• Provided material:
_____
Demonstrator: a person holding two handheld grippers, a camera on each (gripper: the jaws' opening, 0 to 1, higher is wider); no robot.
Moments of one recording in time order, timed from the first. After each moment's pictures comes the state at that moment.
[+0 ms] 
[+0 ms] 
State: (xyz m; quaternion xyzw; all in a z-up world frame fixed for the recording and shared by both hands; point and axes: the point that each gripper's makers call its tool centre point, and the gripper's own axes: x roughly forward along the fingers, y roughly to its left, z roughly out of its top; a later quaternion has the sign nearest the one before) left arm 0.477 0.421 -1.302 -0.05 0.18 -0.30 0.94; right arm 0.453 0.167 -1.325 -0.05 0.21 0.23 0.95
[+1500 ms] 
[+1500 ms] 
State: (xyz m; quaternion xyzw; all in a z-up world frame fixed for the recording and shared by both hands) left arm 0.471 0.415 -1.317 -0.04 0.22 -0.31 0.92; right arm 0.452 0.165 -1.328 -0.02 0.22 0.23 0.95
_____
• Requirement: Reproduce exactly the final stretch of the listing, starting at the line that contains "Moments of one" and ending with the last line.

• Solution:
Moments of one recording in time order, timed from the first. After each moment's pictures comes the state at that moment.
[+0 ms] 
[+0 ms] 
State: (xyz m; quaternion xyzw; all in a z-up world frame fixed for the recording and shared by both hands; point and axes: the point that each gripper's makers call its tool centre point, and the gripper's own axes: x roughly forward along the fingers, y roughly to its left, z roughly out of its top; a later quaternion has the sign nearest the one before) left arm 0.477 0.421 -1.302 -0.05 0.18 -0.30 0.94; right arm 0.453 0.167 -1.325 -0.05 0.21 0.23 0.95
[+1500 ms] 
[+1500 ms] 
State: (xyz m; quaternion xyzw; all in a z-up world frame fixed for the recording and shared by both hands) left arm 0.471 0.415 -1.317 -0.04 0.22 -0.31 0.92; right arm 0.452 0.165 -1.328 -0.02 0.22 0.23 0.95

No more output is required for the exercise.